The self is everywhere in a lab.
FBM
 
  1  
Reply Sun 12 May, 2013 08:24 pm
@Olivier5,
Nowhere in there did you identify a self.
cicerone imposter
 
  1  
Reply Sun 12 May, 2013 08:39 pm
@Olivier5,
Physical biology is science, but psychological science is based on many variables that cannot be measured. A little chemistry imbalance in the brain can is difficult to identify and quantify on the surface. If behavior is studied, it still leaves out the "thinking person." Their ideas and beliefs are almost impossible to measure, because we take inputs from our environment that may change in how we think, and everybody is "different" by degrees, and how they will act in the future.
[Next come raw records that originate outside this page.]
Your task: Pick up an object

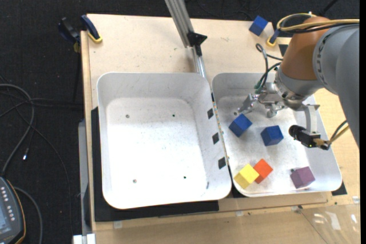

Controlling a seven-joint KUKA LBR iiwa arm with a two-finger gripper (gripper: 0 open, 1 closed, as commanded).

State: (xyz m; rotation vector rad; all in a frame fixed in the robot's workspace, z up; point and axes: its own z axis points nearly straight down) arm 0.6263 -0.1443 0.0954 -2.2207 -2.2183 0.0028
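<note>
The right bin [229, 88] holds two blue cubes [241, 124] [272, 135], a yellow cube [246, 176] touching an orange cube [263, 169], and a purple cube [302, 177]. My gripper [267, 104] hangs over the bin's upper middle, just above and between the two blue cubes. Nothing shows between its fingers. The grey arm with its orange band [300, 51] comes in from the right.
The left bin [108, 94] lies beside the right one. Another blue cube [259, 25] rests on the bench at the back right, outside the bins. A slanted metal pole [174, 0] crosses the bench's far side. A clamp [86, 28] sits at the back left corner.
</note>
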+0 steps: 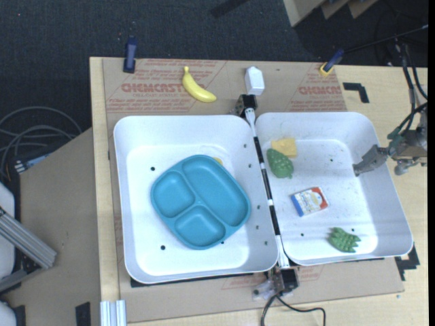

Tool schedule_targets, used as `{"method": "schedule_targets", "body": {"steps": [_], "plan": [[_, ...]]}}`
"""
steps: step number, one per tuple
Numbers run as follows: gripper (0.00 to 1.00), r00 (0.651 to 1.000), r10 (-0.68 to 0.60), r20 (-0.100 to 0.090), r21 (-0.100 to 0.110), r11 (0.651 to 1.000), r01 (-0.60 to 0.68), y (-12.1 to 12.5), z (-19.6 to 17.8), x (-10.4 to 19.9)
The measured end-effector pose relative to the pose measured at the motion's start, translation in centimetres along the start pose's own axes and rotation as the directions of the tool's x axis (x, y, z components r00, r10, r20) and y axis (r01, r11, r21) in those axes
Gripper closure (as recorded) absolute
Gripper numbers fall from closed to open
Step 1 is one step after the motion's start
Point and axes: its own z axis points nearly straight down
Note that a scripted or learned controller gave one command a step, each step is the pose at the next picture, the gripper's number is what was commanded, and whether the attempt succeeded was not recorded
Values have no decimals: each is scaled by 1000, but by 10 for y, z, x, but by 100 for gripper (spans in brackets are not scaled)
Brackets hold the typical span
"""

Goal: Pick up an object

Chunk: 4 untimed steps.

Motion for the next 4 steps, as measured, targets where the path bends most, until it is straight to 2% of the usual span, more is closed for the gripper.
{"method": "schedule_targets", "body": {"steps": [1,2,3,4], "plan": [[0,1000,-2,-2,3,1000,2,18,63,65],[0,1000,0,-1,0,1000,0,20,163,80],[100,1000,1,1,-2,1000,-1,21,153,80],[100,1000,-3,-1,-3,1000,3,28,62,155]]}}
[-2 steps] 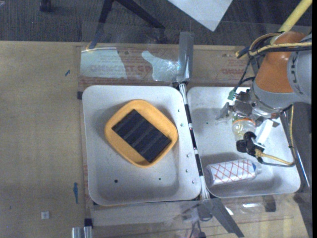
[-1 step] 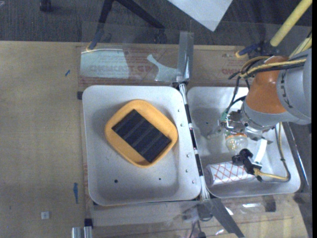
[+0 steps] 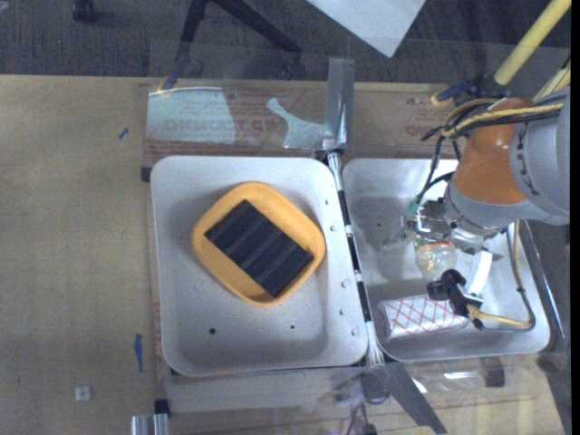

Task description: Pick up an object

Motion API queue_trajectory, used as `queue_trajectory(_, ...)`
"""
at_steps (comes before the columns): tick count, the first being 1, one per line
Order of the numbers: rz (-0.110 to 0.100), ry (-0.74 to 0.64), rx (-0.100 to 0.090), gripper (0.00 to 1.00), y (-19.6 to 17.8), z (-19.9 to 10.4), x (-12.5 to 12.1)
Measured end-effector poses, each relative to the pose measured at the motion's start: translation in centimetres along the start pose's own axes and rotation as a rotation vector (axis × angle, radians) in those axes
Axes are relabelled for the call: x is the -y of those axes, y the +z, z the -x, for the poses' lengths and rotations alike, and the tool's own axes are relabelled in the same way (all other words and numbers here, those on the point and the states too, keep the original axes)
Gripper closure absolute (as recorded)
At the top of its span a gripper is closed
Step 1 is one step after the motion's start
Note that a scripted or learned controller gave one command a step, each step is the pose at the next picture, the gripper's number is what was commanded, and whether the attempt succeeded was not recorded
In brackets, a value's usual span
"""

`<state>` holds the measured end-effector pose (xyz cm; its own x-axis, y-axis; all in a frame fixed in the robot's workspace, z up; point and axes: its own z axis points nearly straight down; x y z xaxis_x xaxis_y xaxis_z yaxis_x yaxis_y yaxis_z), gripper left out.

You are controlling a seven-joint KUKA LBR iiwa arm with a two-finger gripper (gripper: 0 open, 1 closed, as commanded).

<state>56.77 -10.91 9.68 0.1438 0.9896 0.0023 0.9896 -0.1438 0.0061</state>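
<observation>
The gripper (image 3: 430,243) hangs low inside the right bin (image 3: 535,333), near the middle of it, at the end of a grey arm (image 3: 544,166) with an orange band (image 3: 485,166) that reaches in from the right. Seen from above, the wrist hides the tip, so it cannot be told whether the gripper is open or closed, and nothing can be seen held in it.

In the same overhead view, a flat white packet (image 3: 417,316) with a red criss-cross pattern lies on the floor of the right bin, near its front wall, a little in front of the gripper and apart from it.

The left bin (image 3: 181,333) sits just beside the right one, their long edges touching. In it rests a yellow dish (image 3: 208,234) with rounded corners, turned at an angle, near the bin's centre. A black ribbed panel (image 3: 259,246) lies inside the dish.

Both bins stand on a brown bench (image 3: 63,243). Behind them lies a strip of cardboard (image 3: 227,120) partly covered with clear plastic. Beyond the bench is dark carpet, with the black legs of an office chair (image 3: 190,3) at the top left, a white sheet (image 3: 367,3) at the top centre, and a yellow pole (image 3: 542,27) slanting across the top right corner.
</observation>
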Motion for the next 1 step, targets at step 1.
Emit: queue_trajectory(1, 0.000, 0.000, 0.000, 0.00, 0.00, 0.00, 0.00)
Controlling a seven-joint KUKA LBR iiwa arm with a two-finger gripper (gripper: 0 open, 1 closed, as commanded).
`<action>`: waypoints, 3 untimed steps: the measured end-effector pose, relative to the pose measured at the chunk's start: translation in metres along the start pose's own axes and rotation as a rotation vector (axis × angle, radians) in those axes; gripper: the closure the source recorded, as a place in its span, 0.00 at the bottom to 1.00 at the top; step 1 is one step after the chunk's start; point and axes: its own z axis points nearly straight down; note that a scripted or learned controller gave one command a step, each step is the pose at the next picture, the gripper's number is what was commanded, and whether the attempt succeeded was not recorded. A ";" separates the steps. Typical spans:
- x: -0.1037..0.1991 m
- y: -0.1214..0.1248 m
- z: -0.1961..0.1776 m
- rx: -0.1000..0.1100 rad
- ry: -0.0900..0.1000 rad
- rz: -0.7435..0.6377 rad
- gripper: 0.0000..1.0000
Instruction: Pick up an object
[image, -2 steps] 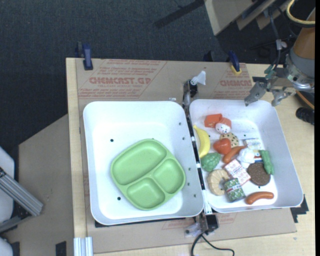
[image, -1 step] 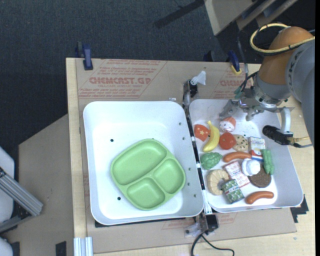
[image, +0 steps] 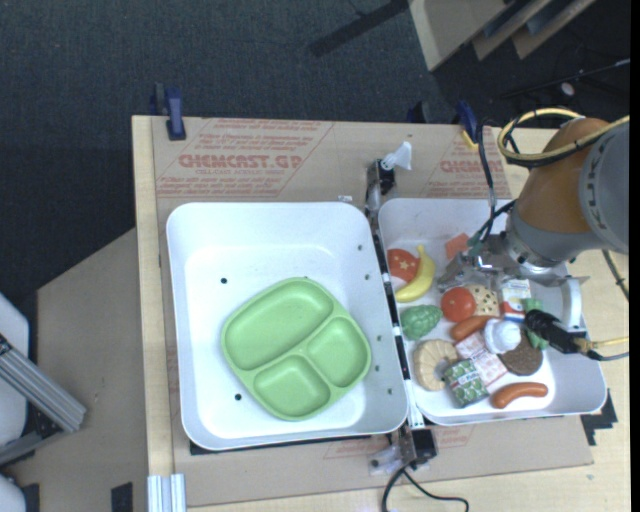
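Note:
The right white bin (image: 585, 385) holds several toy foods: a yellow banana (image: 421, 280) beside a red tomato (image: 402, 263), a second red tomato (image: 458, 302), green broccoli (image: 420, 320), a tan cookie (image: 434, 361), a brown round cookie (image: 521, 359) and a red sausage (image: 520, 394). My gripper (image: 471, 267) hangs low over the bin's upper middle, just above the second tomato and right of the banana. The grey wrist and its orange band rise behind it at the right.
The left white bin (image: 200, 300) carries a green divided plate (image: 294, 347). Both bins rest on a brown board (image: 250, 155). A metal clamp (image: 380, 180) stands between the bins at the back. Cables (image: 540, 125) loop near the arm.

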 end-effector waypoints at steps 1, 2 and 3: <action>0.022 -0.041 0.002 0.008 0.003 0.000 0.00; 0.039 0.022 0.002 0.001 0.001 -0.005 0.00; 0.050 0.069 0.004 0.033 -0.001 -0.004 0.00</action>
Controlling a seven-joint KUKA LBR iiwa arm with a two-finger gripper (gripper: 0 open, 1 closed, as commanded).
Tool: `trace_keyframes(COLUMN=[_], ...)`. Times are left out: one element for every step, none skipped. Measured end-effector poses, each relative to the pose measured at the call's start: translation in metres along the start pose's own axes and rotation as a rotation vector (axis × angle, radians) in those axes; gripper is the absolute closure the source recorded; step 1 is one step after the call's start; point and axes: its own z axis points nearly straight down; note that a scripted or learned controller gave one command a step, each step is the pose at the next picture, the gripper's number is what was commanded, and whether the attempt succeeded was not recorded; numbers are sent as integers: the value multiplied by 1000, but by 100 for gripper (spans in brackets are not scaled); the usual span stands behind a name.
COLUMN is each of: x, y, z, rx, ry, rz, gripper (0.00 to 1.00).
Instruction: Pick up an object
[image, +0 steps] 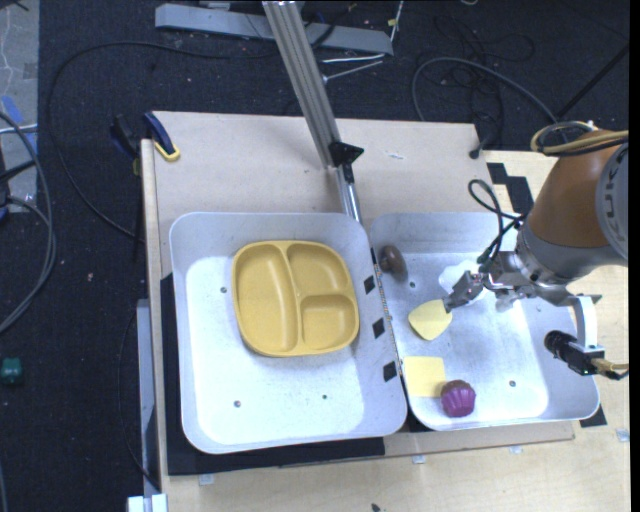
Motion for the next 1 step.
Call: trace_keyframes(x=[0], y=[1], z=[-13], rx=[-5], ry=[-1], rz=[0], gripper=[100])
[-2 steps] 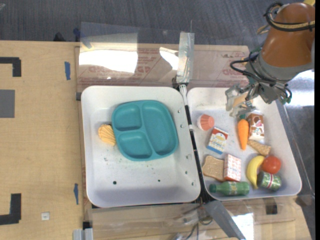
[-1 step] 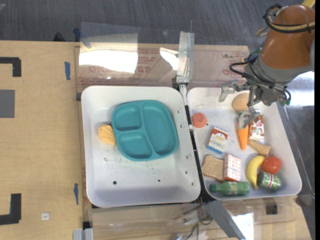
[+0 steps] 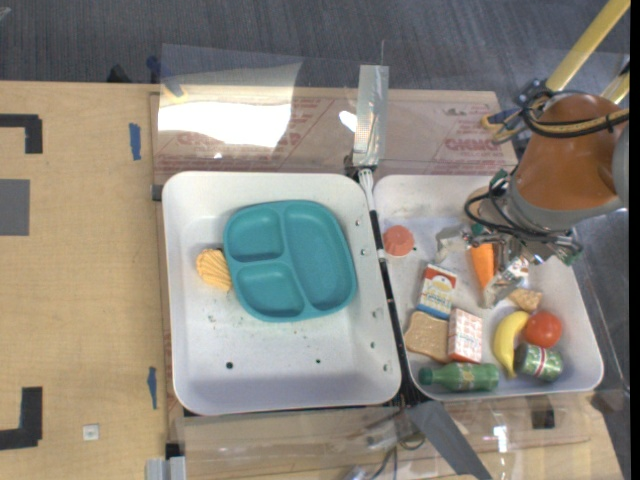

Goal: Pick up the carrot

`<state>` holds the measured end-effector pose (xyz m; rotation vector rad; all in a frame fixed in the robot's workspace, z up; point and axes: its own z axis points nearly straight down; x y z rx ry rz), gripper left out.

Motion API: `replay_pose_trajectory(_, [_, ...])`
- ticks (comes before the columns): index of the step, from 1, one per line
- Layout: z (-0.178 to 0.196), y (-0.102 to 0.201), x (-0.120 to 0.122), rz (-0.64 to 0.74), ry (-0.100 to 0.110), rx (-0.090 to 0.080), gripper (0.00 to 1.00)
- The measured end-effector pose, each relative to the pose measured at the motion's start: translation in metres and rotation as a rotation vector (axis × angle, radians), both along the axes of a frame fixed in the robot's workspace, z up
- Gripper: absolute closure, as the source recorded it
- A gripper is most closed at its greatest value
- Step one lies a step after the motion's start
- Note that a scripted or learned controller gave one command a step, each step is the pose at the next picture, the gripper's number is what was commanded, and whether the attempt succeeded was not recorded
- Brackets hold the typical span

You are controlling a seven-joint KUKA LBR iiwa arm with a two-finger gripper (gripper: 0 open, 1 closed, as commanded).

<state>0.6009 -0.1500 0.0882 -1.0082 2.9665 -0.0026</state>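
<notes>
Orange carrot stands nearly upright between the gripper fingers, pinched at your arm's tip over the right bin. Just below it you see a small cracker-like piece, then a banana, a tomato and a striped can. Left of the carrot lie a milk carton, a toast slice and a green bottle. Your left bin carries a teal divided plate.

Light wooden bench bearing two shallow white bins side by side: left bin toward nine o'clock, right bin toward three o'clock, rims touching. Clear plastic sheet lying at twelve o'clock.
</notes>
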Motion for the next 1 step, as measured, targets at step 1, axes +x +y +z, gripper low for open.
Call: replay_pose_trajectory(1, [0.0128,0.0006,0.0024,0.0,-0.007,-0.001,1.0])
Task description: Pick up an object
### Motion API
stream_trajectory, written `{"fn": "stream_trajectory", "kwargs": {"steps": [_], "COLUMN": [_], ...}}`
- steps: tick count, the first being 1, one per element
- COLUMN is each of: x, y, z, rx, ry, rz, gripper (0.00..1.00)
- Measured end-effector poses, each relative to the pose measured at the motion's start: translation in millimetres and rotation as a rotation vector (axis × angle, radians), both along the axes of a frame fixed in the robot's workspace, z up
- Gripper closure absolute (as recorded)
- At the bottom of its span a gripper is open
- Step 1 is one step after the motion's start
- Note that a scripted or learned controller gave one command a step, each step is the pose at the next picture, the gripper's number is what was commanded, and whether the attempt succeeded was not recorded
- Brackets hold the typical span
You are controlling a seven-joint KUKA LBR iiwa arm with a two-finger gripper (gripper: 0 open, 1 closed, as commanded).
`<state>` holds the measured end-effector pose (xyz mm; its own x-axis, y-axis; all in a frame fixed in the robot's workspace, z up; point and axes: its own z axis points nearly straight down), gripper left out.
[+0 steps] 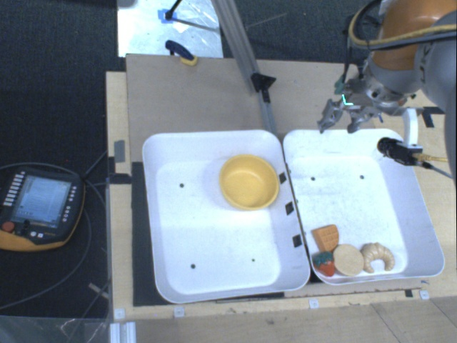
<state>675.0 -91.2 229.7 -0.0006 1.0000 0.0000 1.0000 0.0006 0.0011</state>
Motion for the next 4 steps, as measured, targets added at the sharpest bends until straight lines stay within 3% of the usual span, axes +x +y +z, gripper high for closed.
{"fn": "stream_trajectory", "kwargs": {"steps": [1,3,4], "x": [0.0,-2.6,-2.5], "y": [0.0,-4.7,-4.4], "z": [0.0,-123.2,-139.7], "rx": [0.000,0.000,0.000], "ry": [0.000,0.006,0.001], "rz": [0.000,0.000,0.000], "gripper": [0.00,0.00,0.00]}}
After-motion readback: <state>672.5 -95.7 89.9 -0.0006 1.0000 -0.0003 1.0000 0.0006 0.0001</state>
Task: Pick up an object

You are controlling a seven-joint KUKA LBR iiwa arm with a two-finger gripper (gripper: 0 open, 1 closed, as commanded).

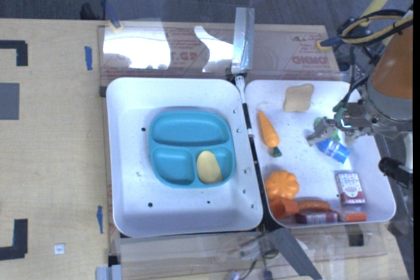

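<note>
A pale wooden bench (52, 160) is carrying two shallow white bins side by side, and taking the divider (248, 134) between them as the landmark, the left bin (125, 141) is sitting to its left, holding one blue divided tray (190, 131) with one yellow lemon-like piece (209, 167) lying in its lower right compartment. Just right of the divider, in the right bin (384, 174), one toy carrot (268, 131) is lying at a slant, one small orange pumpkin (282, 184) below it, one beige bread-like piece (298, 98) above, and along the near wall a red sausage-like toy (312, 206) and one small red-and-white carton (349, 188). Far right of the divider, the gripper (328, 131) is hovering low at a small blue bottle (335, 150), the likely target; whether it is clenched or released cannot be told. The bottle is probably light, stiff and slick, so taking it across its body seems safest.
</note>
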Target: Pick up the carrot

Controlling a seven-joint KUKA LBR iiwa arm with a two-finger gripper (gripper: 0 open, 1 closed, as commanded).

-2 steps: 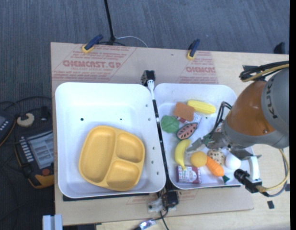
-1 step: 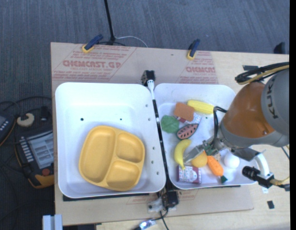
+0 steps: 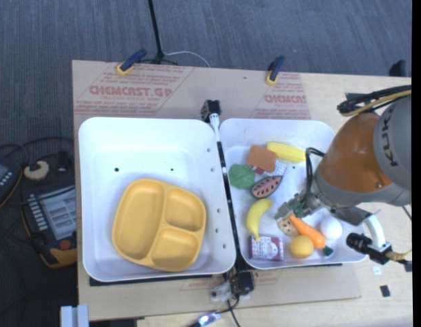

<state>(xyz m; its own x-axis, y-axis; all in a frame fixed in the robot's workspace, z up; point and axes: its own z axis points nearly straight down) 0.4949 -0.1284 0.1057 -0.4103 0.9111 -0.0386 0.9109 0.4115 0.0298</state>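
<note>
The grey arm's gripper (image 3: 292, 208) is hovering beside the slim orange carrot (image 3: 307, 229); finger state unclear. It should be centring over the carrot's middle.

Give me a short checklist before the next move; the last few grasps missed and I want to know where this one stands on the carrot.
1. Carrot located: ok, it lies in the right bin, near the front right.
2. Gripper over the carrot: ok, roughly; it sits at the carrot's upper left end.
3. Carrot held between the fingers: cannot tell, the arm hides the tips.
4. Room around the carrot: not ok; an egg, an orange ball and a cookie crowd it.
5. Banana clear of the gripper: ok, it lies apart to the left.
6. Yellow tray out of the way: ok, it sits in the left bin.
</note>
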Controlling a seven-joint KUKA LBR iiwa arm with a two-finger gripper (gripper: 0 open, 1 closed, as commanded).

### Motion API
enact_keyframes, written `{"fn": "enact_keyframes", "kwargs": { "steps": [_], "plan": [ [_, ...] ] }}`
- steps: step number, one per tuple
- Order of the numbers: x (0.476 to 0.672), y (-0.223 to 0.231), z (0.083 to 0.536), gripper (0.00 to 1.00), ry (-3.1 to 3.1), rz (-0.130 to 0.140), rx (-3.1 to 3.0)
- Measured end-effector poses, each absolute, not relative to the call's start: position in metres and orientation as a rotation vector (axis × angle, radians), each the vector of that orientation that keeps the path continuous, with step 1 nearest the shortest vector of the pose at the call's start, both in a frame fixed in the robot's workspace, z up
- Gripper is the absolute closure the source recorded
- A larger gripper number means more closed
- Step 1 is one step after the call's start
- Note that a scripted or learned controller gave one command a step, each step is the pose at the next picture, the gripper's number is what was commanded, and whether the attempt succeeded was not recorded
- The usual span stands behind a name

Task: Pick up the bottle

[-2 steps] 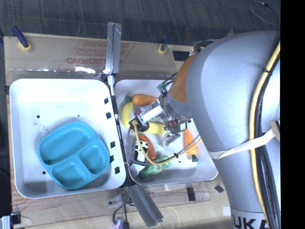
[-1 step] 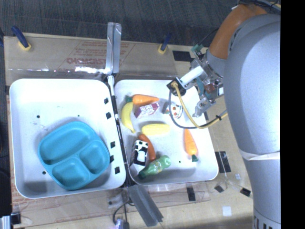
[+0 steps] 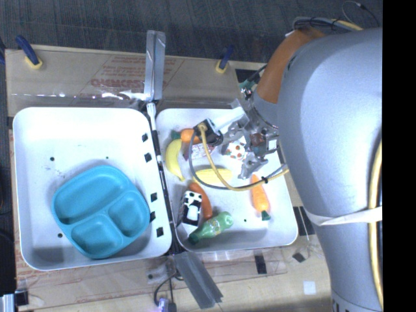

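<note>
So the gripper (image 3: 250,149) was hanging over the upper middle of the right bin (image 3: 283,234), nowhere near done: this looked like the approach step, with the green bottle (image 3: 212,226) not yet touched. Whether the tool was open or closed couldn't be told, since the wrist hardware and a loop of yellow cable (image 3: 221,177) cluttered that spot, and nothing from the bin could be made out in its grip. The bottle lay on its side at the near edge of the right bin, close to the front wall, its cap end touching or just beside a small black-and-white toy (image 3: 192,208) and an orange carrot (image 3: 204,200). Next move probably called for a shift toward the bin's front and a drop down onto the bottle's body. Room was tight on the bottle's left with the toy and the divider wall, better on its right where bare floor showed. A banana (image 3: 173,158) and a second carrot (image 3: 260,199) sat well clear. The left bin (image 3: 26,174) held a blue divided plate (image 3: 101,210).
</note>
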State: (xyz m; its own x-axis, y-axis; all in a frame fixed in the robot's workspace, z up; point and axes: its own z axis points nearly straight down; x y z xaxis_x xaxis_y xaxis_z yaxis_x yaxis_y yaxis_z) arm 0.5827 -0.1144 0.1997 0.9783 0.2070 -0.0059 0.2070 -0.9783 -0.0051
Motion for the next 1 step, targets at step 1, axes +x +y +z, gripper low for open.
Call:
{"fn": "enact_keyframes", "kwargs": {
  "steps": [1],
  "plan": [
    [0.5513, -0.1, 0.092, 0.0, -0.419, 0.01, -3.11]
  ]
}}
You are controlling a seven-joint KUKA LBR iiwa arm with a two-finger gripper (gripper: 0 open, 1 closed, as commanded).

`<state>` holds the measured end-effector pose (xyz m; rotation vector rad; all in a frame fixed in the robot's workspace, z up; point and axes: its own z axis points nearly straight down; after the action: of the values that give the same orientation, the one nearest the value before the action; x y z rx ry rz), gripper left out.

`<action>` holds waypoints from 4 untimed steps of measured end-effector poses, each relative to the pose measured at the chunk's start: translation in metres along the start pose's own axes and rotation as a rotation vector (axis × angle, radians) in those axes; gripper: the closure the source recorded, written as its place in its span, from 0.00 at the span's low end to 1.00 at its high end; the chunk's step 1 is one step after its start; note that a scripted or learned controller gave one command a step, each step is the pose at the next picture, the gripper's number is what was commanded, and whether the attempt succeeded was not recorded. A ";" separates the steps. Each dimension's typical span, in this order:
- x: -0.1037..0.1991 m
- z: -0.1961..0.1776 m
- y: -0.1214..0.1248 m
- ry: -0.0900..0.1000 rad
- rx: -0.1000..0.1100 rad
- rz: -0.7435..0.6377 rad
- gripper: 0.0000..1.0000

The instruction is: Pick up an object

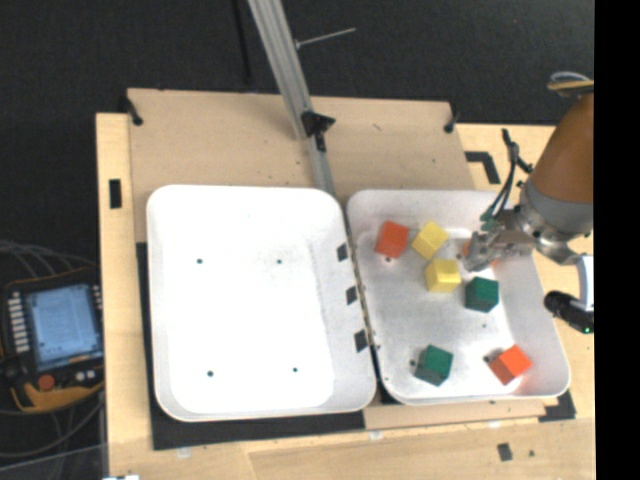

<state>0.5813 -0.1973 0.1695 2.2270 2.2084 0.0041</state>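
Observation:
The right bin (400, 388) holds several small blocks. An orange block (392, 239) lies at its upper left, with a yellow block (431, 239) beside it and a second yellow block (443, 275) just below. A green block (482, 294) sits right of that, another green block (434, 364) lies near the front, and an orange block (510, 364) rests at the front right. My gripper (476, 252) hangs low over the bin, between the yellow blocks and the upper green block. Nothing can be seen between its fingers.
The left bin (160, 298) is a shallow white tray with a few dark specks. A slanted metal rail (285, 63) runs from the top down to the gap between the bins. A handheld screen (55, 328) sits off the bench at the left.

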 end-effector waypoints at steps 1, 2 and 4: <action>0.000 -0.049 -0.007 0.000 -0.001 -0.002 1.00; -0.001 -0.091 -0.005 0.000 -0.001 -0.012 1.00; 0.106 -0.087 -0.018 0.004 0.004 -0.016 1.00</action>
<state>0.5642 -0.0908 0.2558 2.2128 2.2303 0.0038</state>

Why do people who "seem" normal, kill their own family members?

Olivier5
 
  1  
Reply Sun 12 May, 2013 08:43 pm
@FBM,
I identified you and I and every person on earth including anyone manipulating anY petri dish as a self.
0 Replies
 
FBM
 
  1  
Reply Sun 12 May, 2013 08:43 pm
This might be helpful: http://books.google.co.kr/books?id=4OPYI8qbdEcC&pg=PR10&lpg=PR10&dq=Functional+Anatomy+of+the+Sense+of+agency:+Past+Evidence+and+Future+Directions&source=bl&ots=nptweniptd&sig=-gl0AgeclrUv8v2adGfZBvVO-ko&hl=ko&sa=X&ei=kdcdUKTBKYSZiAexkICICw&redir_esc=y#v=onepage&q=Functional%20Anatomy%20of%20the%20Sense%20of%20agency%3A%20Past%20Evidence%20and%20Future%20Directions&f=false

The sense of agency is the sense of being a self. If these scientists are correct, it is a sensation produced in the brain, experienced by the same brain.
Olivier5
 
  1  
Reply Sun 12 May, 2013 08:53 pm
@FBM,
And what else could it be? The sense of self is evidently a construct of the brain, but an amazing and all-important one.
FBM
 
  1  
Reply Sun 12 May, 2013 08:54 pm
@Olivier5,
So, what is the self?
Olivier5
 
  1  
Reply Sun 12 May, 2013 08:58 pm
@cicerone imposter,
Quote:
Why do people who "seem" normal, kill their own family members?


Because they're fed up with them?
cicerone imposter
 
  1  
Reply Sun 12 May, 2013 09:08 pm
@Olivier5,
Sometimes, but I think more often when the father looses his job, and feels hopeless.
0 Replies
 
FBM
 
  1  
Reply Sun 12 May, 2013 09:14 pm
@FBM,
FBM wrote:

So, what is the self?


Or is it at least apparent now that I don't believe in it? Which is not the same as saying I believe it doesn't exist.
0 Replies
 
Olivier5
 
  1  
Reply Sun 12 May, 2013 09:17 pm
@FBM,
A self is a space where different streams of info and representations, from one's perceived present environment, memorized past, and imagination, are brought together for comparison, dialogue, dispute, analysis, synthesis and decision making. Minutes of the discussion are usually taken, at least in short-term memory. It's our mind and body's own private agora.